A relação Cuba-Estados Unidos se deteriorou completamente nos meses seguintes. Eisenhower cancelou todos os acordos comerciais com Cuba (o tabaco cubano, então seu principal produto de exportação, passou a ser contrabandeado para os Estados Unidos), e no começo de 1961 a embaixada americana em Havana foi fechada. Fidel Castro se consolidou no poder (e confirmou o caráter socialista da sua revolução) após a vitória sobre uma brigada de 1400 soldados dissidentes treinados pela CIA na invasão à Baía dos Porcos. A vitória final, seguida um ano mais tarde pela tensa crise dos mísseis nucleares soviéticos posicionados na ilha, provocou um alerta nos Estados Unidos contra a ameaça de revoluções similares se propagarem pelo restante da América Latina. Era preferível a eles o estabelecimento de ditaduras antidemocráticas alinhadas aos seus interesses econômicos do que qualquer movimento popular de caráter socialista.
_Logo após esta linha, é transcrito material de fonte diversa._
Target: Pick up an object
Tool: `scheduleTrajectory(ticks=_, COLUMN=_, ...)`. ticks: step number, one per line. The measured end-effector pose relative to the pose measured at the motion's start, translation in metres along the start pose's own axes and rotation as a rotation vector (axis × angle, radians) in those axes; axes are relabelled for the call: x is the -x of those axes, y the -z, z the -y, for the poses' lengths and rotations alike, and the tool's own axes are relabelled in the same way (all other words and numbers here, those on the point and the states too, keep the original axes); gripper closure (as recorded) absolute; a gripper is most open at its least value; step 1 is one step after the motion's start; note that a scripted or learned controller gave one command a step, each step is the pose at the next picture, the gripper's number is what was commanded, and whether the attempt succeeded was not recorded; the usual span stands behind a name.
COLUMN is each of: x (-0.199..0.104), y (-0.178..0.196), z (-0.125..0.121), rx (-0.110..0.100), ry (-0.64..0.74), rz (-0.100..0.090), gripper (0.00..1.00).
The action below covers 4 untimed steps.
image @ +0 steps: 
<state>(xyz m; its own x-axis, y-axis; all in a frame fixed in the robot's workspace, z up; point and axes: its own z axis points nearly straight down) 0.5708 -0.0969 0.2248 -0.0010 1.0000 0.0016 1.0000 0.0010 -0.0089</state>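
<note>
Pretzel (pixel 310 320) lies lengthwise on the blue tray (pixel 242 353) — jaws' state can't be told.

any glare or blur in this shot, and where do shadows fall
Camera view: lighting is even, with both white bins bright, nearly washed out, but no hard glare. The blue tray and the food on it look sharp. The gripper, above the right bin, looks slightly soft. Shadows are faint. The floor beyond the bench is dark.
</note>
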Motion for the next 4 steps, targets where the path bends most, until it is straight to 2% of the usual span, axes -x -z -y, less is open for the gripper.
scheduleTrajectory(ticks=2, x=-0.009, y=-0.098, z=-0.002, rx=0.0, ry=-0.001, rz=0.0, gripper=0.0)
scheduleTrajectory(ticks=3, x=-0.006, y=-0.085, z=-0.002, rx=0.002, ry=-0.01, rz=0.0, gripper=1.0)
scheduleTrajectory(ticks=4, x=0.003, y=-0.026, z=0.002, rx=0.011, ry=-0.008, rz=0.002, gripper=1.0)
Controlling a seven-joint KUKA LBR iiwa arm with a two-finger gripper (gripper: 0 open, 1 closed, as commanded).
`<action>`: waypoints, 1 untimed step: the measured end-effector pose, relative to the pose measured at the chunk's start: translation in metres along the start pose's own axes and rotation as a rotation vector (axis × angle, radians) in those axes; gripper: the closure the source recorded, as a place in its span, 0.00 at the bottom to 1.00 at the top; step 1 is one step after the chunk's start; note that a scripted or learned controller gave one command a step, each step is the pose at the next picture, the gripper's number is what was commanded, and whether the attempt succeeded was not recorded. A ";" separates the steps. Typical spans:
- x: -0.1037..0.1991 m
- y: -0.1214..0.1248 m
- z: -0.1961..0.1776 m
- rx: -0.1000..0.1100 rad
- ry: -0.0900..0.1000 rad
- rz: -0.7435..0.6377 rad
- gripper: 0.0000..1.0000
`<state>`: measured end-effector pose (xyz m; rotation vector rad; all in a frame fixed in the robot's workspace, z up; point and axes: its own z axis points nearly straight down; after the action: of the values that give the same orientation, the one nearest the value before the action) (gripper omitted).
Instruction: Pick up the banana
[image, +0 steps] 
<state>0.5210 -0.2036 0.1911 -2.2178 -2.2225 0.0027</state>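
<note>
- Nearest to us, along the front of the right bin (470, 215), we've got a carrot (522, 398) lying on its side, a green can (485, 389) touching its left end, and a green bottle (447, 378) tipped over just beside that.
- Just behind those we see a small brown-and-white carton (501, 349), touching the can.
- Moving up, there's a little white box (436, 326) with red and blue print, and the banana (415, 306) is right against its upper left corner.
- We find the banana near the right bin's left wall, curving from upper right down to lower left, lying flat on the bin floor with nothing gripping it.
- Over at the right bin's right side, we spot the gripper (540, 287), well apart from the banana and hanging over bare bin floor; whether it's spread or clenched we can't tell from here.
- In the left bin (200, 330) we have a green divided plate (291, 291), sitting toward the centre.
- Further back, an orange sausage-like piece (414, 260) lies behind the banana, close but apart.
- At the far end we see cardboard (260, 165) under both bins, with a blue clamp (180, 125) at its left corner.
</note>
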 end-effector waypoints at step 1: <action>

Dessa forma, contribuíram para golpes militares e sua manutenção em quase todos os países latinoamericanos entre os anos 60 e 80 (agentes da CIA coordenaram a ação que levou ao assassinato de Salvador Allende no Chile, e a Operação Brother Sam previa operações de apoio aos militares que depuseram João Goulart em caso de resistência), quando finalmente o desgaste dos governos locais, as crises mundiais que abalavam suas frágeis economias, e o lento fim do poderio soviético levaram à abertura democrática em muitos deles.

O bloqueio comercial perdura há mais de 60 anos, e apenas recentemente os dois países sinalizaram uma aproximação, com a reabertura das suas embaixadas, e o projeto em tramitação no Congresso americano de restabelecimento de relações comerciais com a ilha.